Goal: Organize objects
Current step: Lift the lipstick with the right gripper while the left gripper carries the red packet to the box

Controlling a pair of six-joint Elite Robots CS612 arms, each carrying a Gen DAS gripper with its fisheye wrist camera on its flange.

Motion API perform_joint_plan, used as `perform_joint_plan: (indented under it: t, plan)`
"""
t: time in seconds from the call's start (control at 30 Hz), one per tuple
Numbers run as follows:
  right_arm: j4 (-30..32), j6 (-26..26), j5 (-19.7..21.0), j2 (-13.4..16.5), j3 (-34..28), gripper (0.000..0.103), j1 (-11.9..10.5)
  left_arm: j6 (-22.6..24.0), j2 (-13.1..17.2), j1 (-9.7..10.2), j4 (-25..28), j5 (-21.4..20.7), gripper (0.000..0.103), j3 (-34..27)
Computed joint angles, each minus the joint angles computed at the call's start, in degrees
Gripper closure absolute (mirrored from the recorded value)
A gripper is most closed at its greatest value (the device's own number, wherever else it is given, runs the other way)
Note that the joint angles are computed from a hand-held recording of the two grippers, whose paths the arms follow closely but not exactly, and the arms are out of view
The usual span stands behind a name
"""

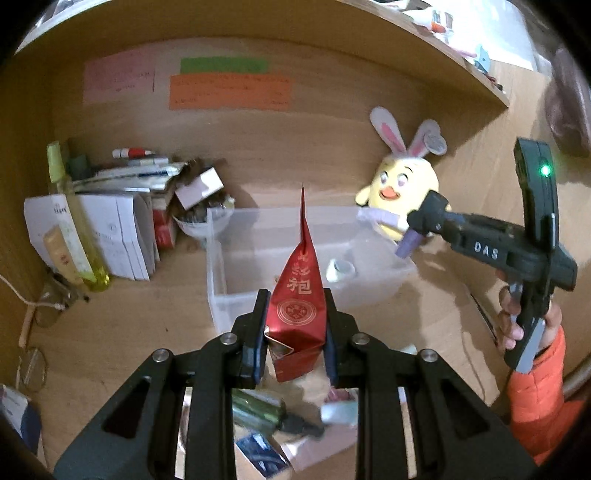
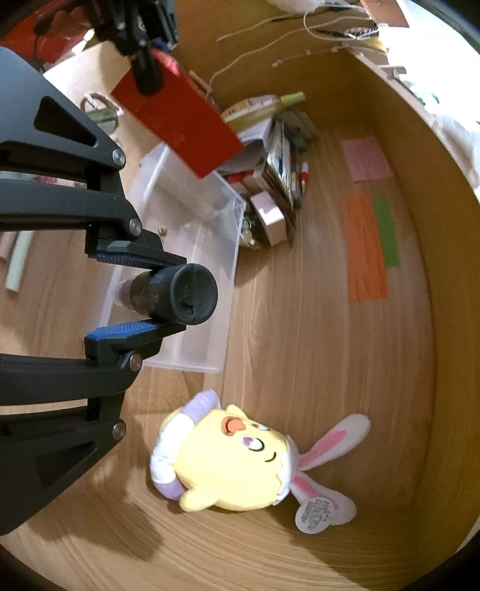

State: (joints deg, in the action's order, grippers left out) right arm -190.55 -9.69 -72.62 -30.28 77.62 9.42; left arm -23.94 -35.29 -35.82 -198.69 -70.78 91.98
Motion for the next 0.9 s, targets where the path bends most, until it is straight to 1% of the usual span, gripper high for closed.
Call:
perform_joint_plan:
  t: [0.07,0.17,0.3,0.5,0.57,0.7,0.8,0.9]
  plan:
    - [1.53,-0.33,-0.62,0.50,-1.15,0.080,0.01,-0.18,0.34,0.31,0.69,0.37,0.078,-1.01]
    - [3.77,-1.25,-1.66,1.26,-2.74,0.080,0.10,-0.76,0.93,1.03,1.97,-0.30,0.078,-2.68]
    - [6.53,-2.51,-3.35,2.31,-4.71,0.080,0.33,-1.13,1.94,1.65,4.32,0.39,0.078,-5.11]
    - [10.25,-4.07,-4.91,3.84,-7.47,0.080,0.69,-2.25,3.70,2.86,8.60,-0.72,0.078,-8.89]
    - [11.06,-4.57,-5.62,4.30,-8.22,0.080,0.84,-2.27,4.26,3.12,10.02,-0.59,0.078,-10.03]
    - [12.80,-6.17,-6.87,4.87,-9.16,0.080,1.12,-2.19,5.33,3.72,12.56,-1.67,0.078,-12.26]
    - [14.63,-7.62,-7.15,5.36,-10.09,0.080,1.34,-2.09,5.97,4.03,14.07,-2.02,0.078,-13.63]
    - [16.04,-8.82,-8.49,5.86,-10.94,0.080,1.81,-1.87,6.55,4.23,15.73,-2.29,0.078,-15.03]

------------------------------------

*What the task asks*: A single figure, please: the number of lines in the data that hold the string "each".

*Result for this exercise*: 2